I was always there when you needed me. I don’t regret it ,if I was to do it all over again I will do exactly what I did. The only thing that sucks is that you were never there when I needed you.. Am not saying that you were never there but most of the time you were no where to be found.
As much as I thought we will always have a strong friendship that did seem to happen. It all started with you,going M.I.A and staying for like six month with out a word. It suck because I always considered you as my best friend and I thought you did to,so I thought.
You had a girlfriend and I was okay with that ,but that also meant that there was going to be distance between us. I understand that you have someone else who takes a priority in your life ,I get that but in order for a friendship to continue you need to have so form of communication.
We never,let me correct that you never check up on me,like ever.

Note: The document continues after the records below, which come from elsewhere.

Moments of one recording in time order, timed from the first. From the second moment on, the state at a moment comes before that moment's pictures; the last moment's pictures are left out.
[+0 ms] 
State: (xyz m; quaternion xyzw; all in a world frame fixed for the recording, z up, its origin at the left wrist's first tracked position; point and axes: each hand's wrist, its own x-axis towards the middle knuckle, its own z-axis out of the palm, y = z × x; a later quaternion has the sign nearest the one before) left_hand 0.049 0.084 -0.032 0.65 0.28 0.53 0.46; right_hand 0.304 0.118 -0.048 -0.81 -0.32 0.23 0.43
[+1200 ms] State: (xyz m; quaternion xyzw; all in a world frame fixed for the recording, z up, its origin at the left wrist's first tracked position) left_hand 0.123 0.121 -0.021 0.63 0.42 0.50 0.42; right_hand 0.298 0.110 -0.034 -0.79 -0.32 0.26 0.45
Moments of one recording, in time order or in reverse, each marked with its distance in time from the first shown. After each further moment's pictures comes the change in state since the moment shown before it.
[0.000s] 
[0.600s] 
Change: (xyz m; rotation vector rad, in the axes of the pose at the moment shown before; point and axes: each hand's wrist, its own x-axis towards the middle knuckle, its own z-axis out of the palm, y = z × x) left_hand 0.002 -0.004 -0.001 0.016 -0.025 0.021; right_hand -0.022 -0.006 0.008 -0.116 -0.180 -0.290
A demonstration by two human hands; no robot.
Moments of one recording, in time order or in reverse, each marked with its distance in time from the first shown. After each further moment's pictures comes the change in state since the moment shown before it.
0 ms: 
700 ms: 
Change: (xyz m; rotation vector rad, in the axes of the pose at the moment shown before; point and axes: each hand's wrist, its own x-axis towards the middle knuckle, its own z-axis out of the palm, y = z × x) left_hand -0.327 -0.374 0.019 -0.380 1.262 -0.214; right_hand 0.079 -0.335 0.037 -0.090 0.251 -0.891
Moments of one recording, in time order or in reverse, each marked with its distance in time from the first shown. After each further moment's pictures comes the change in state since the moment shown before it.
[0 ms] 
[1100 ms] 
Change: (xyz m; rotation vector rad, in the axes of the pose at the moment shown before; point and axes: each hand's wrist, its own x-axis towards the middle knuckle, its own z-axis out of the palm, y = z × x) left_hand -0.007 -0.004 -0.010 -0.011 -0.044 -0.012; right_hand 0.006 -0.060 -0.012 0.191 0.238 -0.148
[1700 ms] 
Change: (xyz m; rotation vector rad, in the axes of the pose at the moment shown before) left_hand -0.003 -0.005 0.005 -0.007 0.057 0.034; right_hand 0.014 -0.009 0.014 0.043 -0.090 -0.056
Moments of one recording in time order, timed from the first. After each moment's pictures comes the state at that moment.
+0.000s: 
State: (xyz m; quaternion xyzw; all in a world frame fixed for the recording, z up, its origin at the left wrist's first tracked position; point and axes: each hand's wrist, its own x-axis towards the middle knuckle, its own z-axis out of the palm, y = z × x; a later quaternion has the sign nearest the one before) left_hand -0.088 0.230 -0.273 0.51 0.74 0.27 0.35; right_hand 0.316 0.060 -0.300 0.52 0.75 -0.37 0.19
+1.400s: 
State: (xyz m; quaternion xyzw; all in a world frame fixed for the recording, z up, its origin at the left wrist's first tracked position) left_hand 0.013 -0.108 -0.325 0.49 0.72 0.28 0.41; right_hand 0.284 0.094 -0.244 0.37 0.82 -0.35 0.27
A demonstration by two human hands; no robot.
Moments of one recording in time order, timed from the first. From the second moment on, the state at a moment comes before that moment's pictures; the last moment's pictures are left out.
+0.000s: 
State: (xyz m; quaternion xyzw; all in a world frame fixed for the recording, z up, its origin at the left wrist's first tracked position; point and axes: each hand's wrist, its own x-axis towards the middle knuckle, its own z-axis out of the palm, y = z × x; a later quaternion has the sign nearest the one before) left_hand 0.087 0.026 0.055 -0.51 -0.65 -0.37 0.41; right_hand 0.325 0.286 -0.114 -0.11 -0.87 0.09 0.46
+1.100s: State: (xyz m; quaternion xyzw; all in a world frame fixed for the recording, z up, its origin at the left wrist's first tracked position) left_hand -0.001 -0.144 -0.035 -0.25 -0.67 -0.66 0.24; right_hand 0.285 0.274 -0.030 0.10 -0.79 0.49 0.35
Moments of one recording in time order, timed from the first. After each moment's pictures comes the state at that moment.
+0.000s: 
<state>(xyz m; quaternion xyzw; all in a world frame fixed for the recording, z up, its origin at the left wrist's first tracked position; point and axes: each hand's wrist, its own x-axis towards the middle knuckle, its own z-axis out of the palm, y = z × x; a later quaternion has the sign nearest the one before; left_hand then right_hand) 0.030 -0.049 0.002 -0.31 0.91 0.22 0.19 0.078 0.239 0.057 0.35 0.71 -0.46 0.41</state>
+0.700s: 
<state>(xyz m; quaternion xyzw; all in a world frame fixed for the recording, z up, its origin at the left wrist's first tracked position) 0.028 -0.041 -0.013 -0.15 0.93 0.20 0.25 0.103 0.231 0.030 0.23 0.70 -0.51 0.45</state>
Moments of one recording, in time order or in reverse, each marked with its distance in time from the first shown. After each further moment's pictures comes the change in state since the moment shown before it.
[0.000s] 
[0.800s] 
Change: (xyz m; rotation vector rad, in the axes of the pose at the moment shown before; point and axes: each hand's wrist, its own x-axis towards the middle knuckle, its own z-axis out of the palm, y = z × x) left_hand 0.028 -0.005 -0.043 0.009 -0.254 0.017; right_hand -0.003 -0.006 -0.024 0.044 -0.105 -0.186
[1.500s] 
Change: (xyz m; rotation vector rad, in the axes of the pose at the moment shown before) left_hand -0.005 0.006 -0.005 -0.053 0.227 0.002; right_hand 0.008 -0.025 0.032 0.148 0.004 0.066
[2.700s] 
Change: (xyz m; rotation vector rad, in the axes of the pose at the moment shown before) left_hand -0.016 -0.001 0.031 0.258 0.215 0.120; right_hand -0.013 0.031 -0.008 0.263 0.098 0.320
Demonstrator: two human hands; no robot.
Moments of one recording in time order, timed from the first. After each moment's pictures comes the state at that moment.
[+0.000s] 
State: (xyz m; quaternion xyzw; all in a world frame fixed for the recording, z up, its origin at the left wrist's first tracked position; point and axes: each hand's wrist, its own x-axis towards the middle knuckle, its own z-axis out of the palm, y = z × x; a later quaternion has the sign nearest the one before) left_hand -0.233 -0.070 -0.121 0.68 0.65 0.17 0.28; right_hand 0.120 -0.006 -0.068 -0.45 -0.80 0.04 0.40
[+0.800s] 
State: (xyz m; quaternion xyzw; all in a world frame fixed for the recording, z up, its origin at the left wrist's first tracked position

I always do even when am pissed at you I always do check up,but I gess to you it’s to hell with it.
Am I wrong to ask that you give a shit about me when your life is great and not only think of me when you guys break up. I want you to fight for our friendship because you want to and not when you feel like I can replace the gap your girlfriend left. Don’t make promises that you can’t keep.
Right now am not anywhere near people you would appreciate having in your life. I don’t want it to bother me but it does. Even though I wouldn’t appreciate having you in my life it still sucks .
Am not gonna lie and say that I love you as a friend because I don’t, I don’t hate you either,I do care about you though. In short friendships keeps changing and right now you just a friend that used to be close.
If I was give a chance to get things back to how they used to be I wouldn’t. Having a crappy Best friend like you makes me appreciate the best friend I have right now. A friendship is 50–50 or a partnership,not a 70–10 partnership an the rest 20%is I don’t give a shit.
Am happy you found someone who is always there for you because that gave me a chance to be able to appreciate and finally have a friend who understands me more than you ever did.